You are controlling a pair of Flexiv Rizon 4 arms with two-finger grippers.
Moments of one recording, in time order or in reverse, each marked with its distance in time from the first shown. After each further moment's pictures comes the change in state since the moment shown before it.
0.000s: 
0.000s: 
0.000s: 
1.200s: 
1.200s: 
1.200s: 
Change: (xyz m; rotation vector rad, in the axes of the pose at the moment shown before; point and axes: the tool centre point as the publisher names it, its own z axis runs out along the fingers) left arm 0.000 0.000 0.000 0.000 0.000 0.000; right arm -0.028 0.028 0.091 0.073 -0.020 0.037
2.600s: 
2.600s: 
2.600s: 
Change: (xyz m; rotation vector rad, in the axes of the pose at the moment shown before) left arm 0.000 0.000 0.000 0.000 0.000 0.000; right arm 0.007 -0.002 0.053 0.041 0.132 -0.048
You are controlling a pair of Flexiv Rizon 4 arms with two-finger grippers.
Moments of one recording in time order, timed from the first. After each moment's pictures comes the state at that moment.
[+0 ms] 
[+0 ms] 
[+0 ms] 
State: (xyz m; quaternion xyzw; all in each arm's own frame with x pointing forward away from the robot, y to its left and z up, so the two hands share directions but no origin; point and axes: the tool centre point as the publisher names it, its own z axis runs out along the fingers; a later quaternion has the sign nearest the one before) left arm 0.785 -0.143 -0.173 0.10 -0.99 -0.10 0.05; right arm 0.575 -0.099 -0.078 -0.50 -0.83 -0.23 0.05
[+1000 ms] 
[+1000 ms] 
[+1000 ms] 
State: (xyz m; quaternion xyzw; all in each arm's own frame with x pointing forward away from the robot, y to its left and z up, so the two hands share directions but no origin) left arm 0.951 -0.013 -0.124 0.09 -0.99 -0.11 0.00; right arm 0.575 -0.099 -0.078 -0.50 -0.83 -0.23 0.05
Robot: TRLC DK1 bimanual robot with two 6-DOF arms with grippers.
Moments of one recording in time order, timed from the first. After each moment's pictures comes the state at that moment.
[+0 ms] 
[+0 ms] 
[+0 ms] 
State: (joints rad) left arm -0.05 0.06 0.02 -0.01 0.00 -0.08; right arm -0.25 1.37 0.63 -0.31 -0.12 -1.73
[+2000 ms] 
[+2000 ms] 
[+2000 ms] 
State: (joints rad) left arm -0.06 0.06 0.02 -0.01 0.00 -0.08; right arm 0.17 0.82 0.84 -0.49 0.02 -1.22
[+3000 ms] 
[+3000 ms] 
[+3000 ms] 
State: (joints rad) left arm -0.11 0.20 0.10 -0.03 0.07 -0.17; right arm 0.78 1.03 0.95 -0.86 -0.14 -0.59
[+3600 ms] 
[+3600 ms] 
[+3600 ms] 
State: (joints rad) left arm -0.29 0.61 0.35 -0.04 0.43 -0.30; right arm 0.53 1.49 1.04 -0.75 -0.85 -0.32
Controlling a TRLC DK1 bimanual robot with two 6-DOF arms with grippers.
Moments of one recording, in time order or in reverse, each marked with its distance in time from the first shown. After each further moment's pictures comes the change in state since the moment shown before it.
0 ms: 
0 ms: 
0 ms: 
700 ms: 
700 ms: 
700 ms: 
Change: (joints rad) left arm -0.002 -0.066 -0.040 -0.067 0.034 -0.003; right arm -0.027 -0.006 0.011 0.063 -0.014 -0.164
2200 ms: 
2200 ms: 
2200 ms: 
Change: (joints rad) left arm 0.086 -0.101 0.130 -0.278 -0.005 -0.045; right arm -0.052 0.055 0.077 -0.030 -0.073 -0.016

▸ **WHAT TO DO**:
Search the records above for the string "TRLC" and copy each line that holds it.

▸ **PROBLEM SOLUTION**:
Robot: TRLC DK1 bimanual robot with two 6-DOF arms with grippers.
Controlling a TRLC DK1 bimanual robot with two 6-DOF arms with grippers.

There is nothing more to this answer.